Reading Group - Agents' Last Exam | SF Tech Events - GarysGuide

COMING UP

AI Engineer World Fair
Jun 29 - Jul 02

Reading Group - Agents' Last Exam

With Yiyou Sun (Postdoctoral Researcher, UC Berkeley), David (Xinyang) Han (PhD, UC Berkeley).

	Jun 29 (Mon) @ 04:00 PM FREE
	Venue, 101 Second St, SF

Join the Snorkel AI Reading Group, a recurring forum to explore the latest frontier developments in AI while building meaningful connections within the community.

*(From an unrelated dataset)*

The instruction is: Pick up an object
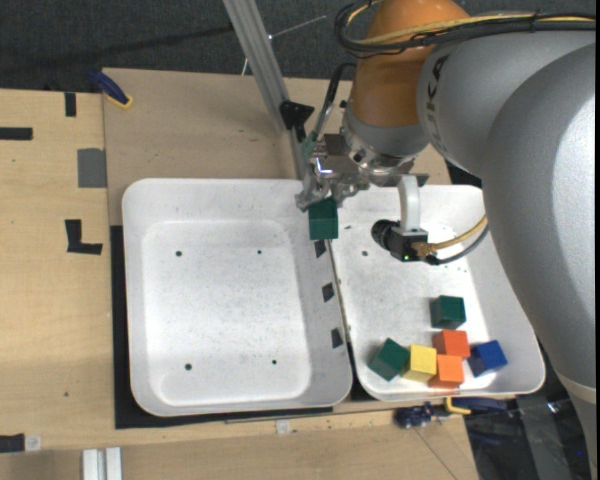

In this afternoon session, Yiyou Sun & Xinyang Han, Postdoctoral Researchers at UC Berkeley, will cover their recent paper: Agents' Last Exam.

Agenda:

4 pm - doors open
4:30 pm - talk begins

Boba tea & other refreshments will be provided !

Among other things, you'll learn:

ALE is a benchmark designed to evaluate AI agents on long-horizon, economically valuable, real-world tasks with verifiable outcomes-developed in collaboration with 250+ industry experts & covering 1,000+ tasks across 55 subfields in 13 industry clusters.

Widely-used benchmarks lack sustained performance measurement on real, economically valuable workflows, creating a systematic gap between benchmark success & meaningful deployment across professional domains.

ALE grounds task coverage in O*NET / SOC 2018, the U.S. federal occupational taxonomy, ensuring systematic, reproducible coverage of non-physical job categories at scale.

The hardest task tier remains far from saturated-across mainstream harness & backbone configurations, the average full pass rate is just 2.6%, underscoring the substantial headroom that remains.

ALE's task pool grows continuously as new workflows & industries are onboarded, enabling longitudinal tracking of agent capabilities rather than one-time snapshot comparisons.

ALE is intended not merely as another leaderboard, but as an instrument for closing the gap between benchmark performance & GDP-relevant economic impact.

Agents' Last Exam is a collaboration between UC Berkeley's RDI (Center for Responsible Decentralized Intelligence), Snorkel AI, & 250+ industry experts across academia & industry.